Work task.
Every entry should be reproduced word for word.

Task input.
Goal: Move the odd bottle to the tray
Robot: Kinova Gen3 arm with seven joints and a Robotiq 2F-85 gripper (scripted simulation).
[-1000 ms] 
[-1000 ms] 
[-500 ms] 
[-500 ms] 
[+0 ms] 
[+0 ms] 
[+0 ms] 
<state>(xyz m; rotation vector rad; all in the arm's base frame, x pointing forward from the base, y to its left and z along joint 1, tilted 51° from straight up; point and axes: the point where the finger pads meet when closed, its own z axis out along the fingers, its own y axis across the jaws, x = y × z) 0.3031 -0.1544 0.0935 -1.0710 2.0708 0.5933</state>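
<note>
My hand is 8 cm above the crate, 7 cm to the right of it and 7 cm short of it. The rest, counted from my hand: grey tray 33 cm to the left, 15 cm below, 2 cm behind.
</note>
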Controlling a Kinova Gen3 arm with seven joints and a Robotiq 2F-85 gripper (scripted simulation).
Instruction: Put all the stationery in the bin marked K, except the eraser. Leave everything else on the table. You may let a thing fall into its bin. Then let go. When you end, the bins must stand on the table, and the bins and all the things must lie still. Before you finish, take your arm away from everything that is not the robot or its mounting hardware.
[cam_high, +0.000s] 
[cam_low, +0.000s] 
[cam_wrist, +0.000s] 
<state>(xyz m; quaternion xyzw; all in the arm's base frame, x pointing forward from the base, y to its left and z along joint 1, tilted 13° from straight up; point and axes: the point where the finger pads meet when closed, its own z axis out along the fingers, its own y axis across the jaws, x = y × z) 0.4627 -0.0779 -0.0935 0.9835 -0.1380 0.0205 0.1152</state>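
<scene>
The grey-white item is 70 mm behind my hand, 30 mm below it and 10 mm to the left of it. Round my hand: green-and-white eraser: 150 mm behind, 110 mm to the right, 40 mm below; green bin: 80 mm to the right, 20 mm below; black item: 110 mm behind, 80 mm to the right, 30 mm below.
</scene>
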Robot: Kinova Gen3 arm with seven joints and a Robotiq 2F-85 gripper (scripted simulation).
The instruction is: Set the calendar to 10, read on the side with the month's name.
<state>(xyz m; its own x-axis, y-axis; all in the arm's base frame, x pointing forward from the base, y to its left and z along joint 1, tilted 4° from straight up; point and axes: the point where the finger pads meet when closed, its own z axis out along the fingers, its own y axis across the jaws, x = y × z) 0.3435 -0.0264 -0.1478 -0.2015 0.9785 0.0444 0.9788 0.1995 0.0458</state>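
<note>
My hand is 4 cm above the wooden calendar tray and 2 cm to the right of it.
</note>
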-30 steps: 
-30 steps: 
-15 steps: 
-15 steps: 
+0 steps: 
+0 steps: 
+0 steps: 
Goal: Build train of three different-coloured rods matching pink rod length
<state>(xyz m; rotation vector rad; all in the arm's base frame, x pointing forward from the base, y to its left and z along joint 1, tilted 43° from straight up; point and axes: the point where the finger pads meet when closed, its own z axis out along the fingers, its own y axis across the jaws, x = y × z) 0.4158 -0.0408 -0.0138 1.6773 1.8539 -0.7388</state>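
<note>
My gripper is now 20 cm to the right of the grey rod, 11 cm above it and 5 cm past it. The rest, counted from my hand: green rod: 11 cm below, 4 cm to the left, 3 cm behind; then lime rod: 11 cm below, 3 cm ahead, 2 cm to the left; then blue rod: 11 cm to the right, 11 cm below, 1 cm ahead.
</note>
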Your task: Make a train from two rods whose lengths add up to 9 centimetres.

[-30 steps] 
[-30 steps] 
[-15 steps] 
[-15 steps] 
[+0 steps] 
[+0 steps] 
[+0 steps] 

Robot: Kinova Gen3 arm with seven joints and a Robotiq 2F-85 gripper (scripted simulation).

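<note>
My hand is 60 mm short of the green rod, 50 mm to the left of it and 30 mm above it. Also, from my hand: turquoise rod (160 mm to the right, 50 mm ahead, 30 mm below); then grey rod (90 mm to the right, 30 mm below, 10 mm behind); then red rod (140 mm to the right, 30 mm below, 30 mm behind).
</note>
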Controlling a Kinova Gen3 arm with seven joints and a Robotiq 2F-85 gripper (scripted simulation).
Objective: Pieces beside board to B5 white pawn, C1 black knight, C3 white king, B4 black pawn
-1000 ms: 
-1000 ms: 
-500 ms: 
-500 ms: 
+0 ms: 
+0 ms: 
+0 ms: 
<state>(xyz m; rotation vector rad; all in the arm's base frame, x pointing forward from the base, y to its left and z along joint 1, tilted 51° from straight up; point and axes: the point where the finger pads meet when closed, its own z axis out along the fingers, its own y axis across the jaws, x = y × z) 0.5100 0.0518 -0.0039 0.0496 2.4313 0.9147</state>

Task output.
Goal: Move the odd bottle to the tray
Robot: Kinova Gen3 arm with seven joints and a Robotiq 2F-85 gripper (scripted simulation).
[-1000 ms] 
[-1000 ms] 
[-500 ms] 
[-500 ms] 
[+0 ms] 
[+0 ms] 
[+0 ms] 
<state>(xyz m; rotation vector rad; all in the arm's base frame, x pointing forward from the base, y to its left and z along joint 1, tilted 51° from straight up; point and axes: the point where the finger pads meet when closed, its own z axis out along the fingers, its own y axis across the jaws, x = y × z) 0.3031 -0.1544 0.0935 -1.0710 2.0708 0.5933</state>
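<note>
My hand is 8 cm above the crate, 7 cm to the right of it and 7 cm short of it. The rest, counted from my hand: grey tray 33 cm to the left, 15 cm below, 2 cm behind.
</note>
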Controlling a Kinova Gen3 arm with seven joints and a Robotiq 2F-85 gripper (scripted simulation).
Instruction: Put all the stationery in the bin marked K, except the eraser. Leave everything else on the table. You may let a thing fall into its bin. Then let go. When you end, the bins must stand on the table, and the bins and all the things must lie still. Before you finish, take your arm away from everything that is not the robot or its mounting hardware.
[cam_high, +0.000s] 
[cam_low, +0.000s] 
[cam_wrist, +0.000s] 
<state>(xyz m; quaternion xyzw; all in the arm's base frame, x pointing forward from the base, y to its left and z along joint 1, tilted 13° from straight up; point and axes: the point where the finger pads meet when closed, its own z axis out along the fingers, its own y axis across the jaws, x = y × z) 0.4627 -0.0779 -0.0935 0.9835 -0.1380 0.0205 0.1152</state>
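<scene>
The grey-white item is 70 mm behind my hand, 30 mm below it and 10 mm to the left of it. Round my hand: green-and-white eraser: 150 mm behind, 110 mm to the right, 40 mm below; green bin: 80 mm to the right, 20 mm below; black item: 110 mm behind, 80 mm to the right, 30 mm below.
</scene>
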Robot: Kinova Gen3 arm with seven joints and a Robotiq 2F-85 gripper (scripted simulation).
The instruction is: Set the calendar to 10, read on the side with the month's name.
<state>(xyz m; its own x-axis, y-axis; all in the arm's base frame, x pointing forward from the base, y to its left and z along joint 1, tilted 4° from straight up; point and axes: the point where the finger pads meet when closed, its own z axis out along the fingers, its own y axis across the jaws, x = y × z) 0.3435 -0.0264 -0.1478 -0.2015 0.9785 0.0444 0.9788 0.1995 0.0458</state>
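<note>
My hand is 4 cm above the wooden calendar tray and 2 cm to the right of it.
</note>
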-30 steps: 
-30 steps: 
-15 steps: 
-15 steps: 
+0 steps: 
+0 steps: 
+0 steps: 
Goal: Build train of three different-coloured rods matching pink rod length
<state>(xyz m; rotation vector rad; all in the arm's base frame, x pointing forward from the base, y to its left and z along joint 1, tilted 43° from straight up; point and axes: the point where the finger pads meet when closed, its own z axis out along the fingers, its own y axis across the jaws, x = y × z) 0.4158 -0.0408 -0.0138 1.6773 1.8539 -0.7388</state>
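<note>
My gripper is now 20 cm to the right of the grey rod, 11 cm above it and 5 cm past it. The rest, counted from my hand: green rod: 11 cm below, 4 cm to the left, 3 cm behind; then lime rod: 11 cm below, 3 cm ahead, 2 cm to the left; then blue rod: 11 cm to the right, 11 cm below, 1 cm ahead.
</note>
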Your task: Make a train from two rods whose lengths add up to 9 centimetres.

[-30 steps] 
[-30 steps] 
[-15 steps] 
[-15 steps] 
[+0 steps] 
[+0 steps] 
[+0 steps] 

Robot: Kinova Gen3 arm with seven joints and a Robotiq 2F-85 gripper (scripted simulation).

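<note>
My hand is 60 mm short of the green rod, 50 mm to the left of it and 30 mm above it. Also, from my hand: turquoise rod (160 mm to the right, 50 mm ahead, 30 mm below); then grey rod (90 mm to the right, 30 mm below, 10 mm behind); then red rod (140 mm to the right, 30 mm below, 30 mm behind).
</note>
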Controlling a Kinova Gen3 arm with seven joints and a Robotiq 2F-85 gripper (scripted simulation).
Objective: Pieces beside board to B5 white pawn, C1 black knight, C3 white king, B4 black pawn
-1000 ms: 
-1000 ms: 
-500 ms: 
-500 ms: 
+0 ms: 
+0 ms: 
+0 ms: 
<state>(xyz m; rotation vector rad; all in the arm's base frame, x pointing forward from the base, y to its left and z along joint 1, tilted 51° from straight up; point and axes: the point where the finger pads meet when closed, its own z axis out along the fingers, its own y axis across the jaws, x = y × z) 0.5100 0.0518 -0.0039 0.0496 2.4313 0.9147</state>

The work on this exercise is complete.